The ps command stands for "process status" and it is used to provide
various information about the currently running processes.
Every process is an executing instance of a program which is assigned a unique PID (process identification numbers) by the system.
This command can be used without any option and by doing this you will get the standard output,
which is the display monitor by default with four items of information for at least two
processes currently on the system: the shell and ps.
Since we have already saw PID before, the TTY information that stands for terminal type (originally teletype) is the console (or terminal) in which the user logged into.
TIME is very simple: is the amount of CPU time in minutes and seconds that the process has been running. CMD is simply the name of the command that launched the process.
Here you will find some common option combinations
ps aux | less
- The -a option is used to list the processes of all users on the system.
- The -u option tells ps to provide detailed information about each process.
- The -x option adds to the list, processes that have no controlling terminal (programs launched during booting).

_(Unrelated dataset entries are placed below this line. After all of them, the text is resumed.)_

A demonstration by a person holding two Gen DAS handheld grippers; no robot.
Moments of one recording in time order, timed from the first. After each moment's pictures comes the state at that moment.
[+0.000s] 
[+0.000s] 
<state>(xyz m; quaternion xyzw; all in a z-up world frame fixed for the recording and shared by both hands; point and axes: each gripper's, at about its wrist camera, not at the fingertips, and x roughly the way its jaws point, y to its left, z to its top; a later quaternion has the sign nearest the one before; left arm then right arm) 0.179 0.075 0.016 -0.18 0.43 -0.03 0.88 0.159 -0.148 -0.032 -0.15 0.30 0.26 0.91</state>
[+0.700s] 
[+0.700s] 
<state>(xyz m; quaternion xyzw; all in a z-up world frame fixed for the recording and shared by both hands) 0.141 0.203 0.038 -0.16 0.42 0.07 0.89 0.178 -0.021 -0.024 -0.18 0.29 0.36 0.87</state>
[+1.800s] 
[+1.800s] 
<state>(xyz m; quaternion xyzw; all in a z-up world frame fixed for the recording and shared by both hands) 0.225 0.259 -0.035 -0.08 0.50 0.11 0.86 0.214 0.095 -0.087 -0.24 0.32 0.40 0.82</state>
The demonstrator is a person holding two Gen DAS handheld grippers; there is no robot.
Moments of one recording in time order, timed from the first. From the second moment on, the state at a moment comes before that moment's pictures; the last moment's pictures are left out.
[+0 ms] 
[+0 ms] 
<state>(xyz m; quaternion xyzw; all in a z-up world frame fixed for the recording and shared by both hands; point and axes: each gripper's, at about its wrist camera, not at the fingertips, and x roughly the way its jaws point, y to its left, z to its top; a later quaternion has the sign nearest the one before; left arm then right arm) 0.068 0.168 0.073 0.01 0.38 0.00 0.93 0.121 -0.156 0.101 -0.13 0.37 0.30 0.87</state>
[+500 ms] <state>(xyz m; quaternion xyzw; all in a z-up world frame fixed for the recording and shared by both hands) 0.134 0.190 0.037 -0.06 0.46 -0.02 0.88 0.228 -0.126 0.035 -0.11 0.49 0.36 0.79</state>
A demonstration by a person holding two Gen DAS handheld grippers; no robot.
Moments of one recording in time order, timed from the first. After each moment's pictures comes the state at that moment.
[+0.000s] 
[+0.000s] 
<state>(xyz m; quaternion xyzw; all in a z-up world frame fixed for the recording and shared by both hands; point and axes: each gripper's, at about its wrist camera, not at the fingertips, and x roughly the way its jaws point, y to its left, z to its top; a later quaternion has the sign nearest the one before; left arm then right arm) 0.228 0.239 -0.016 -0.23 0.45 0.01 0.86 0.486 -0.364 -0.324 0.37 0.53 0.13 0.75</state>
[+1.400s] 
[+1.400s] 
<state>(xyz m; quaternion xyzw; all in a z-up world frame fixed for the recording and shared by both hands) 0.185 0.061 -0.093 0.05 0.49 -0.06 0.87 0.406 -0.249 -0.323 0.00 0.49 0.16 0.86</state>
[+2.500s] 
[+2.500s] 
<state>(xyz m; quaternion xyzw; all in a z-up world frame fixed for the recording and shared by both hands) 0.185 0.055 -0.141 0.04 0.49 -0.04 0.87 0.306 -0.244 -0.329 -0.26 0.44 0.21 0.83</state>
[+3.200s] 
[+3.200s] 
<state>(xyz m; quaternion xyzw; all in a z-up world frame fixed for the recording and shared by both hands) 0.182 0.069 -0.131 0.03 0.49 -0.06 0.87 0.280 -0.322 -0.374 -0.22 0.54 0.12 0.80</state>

This can be piped to the less command (see our section pipe), which let us to
view all processes in one screenfull at a time.
Another way to view all processes running on the system is:
ps ef | lessWhere:
- The -e option is used to generate a list of information about every process (currently running).
- The -f option provides a list that contains some information for each process.
This is very useful, it can be used for example to control UID information (username of
the account that owns the process) and STIME to know when the process started, or
the starting date.
In the end the ps is very powerful if we know how to use it. If you need to kill a process you can list all process in various ways and search for the process you need to kill by reading its PID or by UID for example.